# Work instruction
The lines to repeat are those below from the one containing "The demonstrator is" down to the one containing "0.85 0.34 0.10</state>", both included; reproduce them exactly and nothing else.

# Supplied data
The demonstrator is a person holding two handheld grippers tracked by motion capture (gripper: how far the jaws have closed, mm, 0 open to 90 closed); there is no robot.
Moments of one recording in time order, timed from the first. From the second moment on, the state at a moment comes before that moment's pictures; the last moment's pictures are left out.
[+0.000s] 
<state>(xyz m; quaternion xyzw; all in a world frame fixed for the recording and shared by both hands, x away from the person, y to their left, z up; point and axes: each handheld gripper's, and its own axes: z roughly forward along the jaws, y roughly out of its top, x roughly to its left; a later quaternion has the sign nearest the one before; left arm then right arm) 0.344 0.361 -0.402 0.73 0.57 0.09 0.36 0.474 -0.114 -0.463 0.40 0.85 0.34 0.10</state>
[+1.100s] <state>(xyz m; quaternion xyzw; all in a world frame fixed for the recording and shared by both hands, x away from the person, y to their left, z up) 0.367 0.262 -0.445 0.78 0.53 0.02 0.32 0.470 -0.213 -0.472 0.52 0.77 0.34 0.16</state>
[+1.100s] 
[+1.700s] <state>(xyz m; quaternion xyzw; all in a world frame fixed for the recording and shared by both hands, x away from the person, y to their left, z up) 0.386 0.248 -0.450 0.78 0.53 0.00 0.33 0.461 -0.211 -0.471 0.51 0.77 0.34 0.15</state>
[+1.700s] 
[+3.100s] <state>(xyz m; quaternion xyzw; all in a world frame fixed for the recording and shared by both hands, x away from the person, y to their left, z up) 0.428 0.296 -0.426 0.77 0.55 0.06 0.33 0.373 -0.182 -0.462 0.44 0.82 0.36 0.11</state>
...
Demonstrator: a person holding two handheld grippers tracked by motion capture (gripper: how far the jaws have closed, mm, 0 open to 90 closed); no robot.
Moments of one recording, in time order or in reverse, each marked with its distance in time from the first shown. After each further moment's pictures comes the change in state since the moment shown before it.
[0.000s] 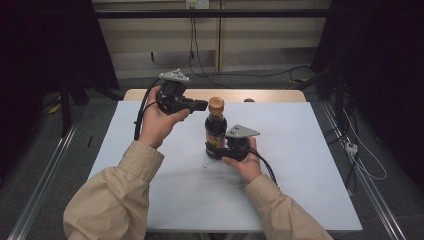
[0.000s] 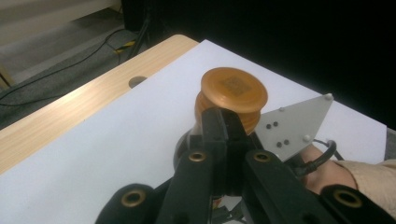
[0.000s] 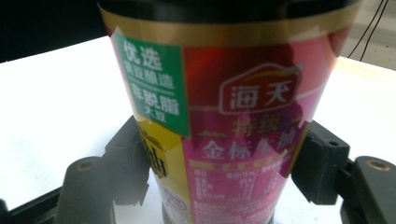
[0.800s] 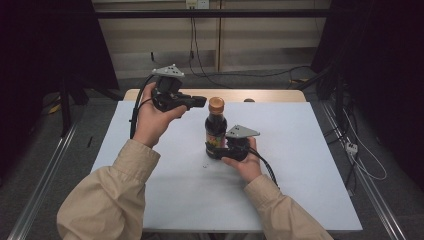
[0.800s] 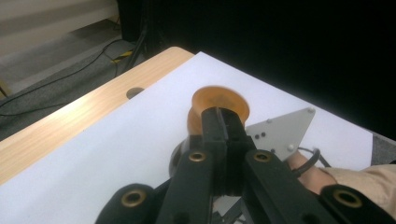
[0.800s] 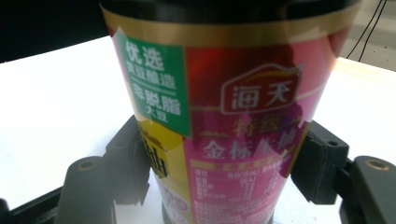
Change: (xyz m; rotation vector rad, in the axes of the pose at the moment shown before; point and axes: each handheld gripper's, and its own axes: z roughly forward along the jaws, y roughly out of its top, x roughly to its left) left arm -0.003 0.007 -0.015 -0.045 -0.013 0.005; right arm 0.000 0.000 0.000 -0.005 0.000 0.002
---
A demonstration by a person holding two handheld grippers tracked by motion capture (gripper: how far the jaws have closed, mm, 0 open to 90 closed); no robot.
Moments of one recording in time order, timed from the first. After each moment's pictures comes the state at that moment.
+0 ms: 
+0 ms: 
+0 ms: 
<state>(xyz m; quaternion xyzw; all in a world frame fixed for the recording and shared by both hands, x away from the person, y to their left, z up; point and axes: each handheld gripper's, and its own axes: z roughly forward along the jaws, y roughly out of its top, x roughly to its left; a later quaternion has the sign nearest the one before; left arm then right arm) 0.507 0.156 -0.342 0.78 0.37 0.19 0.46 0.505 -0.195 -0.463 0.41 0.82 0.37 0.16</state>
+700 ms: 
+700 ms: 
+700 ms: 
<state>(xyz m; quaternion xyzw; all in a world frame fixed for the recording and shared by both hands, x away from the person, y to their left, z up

# Final answer
The demonstrator is a person holding two handheld grippers tracked by motion capture (gripper: how far the jaws have closed, mm, 0 open to 90 closed); there is no robot.
Moments of one recording in time order, timed from the first. From the second moment on, the state at a moment comes before that moment's pictures; the last moment's pictures are left out.
[+0.000s] 
<state>(xyz m; quaternion xyzw; all in a world frame fixed for the recording and shared by both hands, x away from the person, y to their left, z up; point and axes: each handheld gripper's, and its own axes: z roughly forward along the jaws, y roughly out of its top, x roughly to its left; a later quaternion has the sign nearest the one before; left arm then right arm) 0.344 0.361 -0.402 0.73 0.57 0.09 0.36 0.474 -0.114 -0.463 0.40 0.85 0.34 0.10</state>

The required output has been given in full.